Noah sashays out of the truck and sees the cab driver being manhandled into an unmarked van. The guy is clearly calling for help, but Noah is like "NAH CAN'T GET INVOLVED IN EVERY LITTLE THING AND HE COULD BE A TERRORIST SO WHATEVS".
And besides, he was late for an appointment with a certain young woman who was in dire need of a dose of reality.
You mean like the reality that you know for certain that all of her suspicions are correct?

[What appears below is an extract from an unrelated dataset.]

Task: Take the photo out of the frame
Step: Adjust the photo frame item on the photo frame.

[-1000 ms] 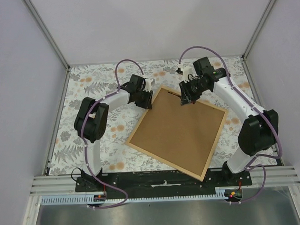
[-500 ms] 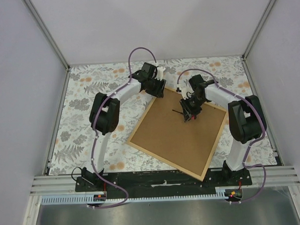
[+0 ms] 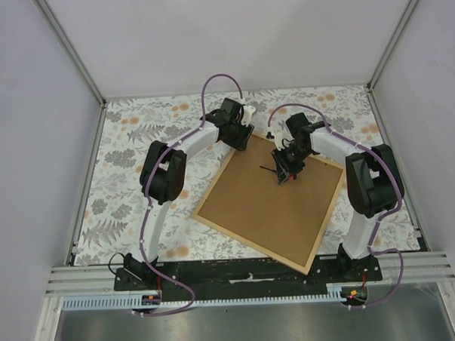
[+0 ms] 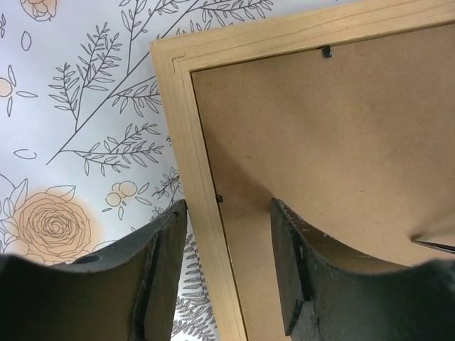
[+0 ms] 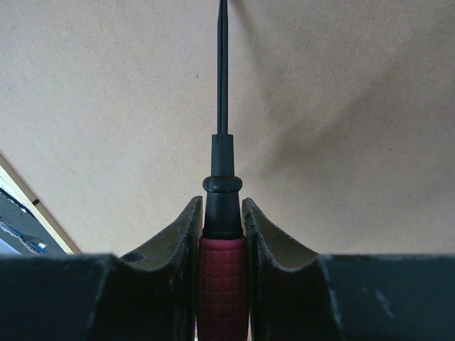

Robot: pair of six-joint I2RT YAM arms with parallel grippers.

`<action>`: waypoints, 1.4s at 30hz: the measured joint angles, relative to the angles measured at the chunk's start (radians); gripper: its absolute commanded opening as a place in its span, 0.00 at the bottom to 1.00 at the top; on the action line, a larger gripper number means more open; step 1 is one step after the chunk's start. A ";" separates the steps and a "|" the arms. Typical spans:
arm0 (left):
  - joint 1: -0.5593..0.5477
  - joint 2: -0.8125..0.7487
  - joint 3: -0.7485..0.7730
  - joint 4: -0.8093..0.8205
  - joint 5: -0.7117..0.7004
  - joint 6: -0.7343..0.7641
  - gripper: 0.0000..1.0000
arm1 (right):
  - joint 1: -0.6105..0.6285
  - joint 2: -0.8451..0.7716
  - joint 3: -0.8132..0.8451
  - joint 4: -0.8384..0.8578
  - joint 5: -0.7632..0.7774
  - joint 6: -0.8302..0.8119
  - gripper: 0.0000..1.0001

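Observation:
The frame [image 3: 270,202] lies back side up on the floral tablecloth, showing its brown board [image 4: 341,142] inside a light-tan wooden strip [image 4: 186,128]. The photo is hidden under the board. My left gripper [image 3: 241,132] hovers open over the frame's far corner. In the left wrist view, the left gripper [image 4: 227,213] straddles the strip: one finger is over the cloth, the other over the board. My right gripper [image 3: 285,170] is shut on a screwdriver [image 5: 222,284] with a red handle. Its thin black shaft [image 5: 222,71] points across the board.
Two small black clips [image 4: 326,51] [image 4: 219,198] sit at the board's edge by the far corner. The floral tablecloth [image 3: 135,137] surrounds the frame. Metal posts and grey walls close off the table's left, right and far sides.
My left gripper moved from the frame's left edge toward its far corner and opened wider. My right gripper carried the screwdriver from the far edge to the upper part of the board.

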State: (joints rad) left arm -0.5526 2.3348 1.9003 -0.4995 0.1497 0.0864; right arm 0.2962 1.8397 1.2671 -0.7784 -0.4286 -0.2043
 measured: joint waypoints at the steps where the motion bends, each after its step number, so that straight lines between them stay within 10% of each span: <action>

The way this is written, and the way Noah has previously thought about his upcoming meeting with Molly, are super infantalizing and insulting. He keeps calling her "young woman", which given that she's around the same age as him feels only a step removed from "young lady." It's like he's expecting to walk in, hear her out, and then say "Well slow down there a second! Why don't you sit yourself down and Mr. Noah Gardner the grown-up will set you straight on a few points."
I hope she kicks him in the nads with her tattooed freedom-foot.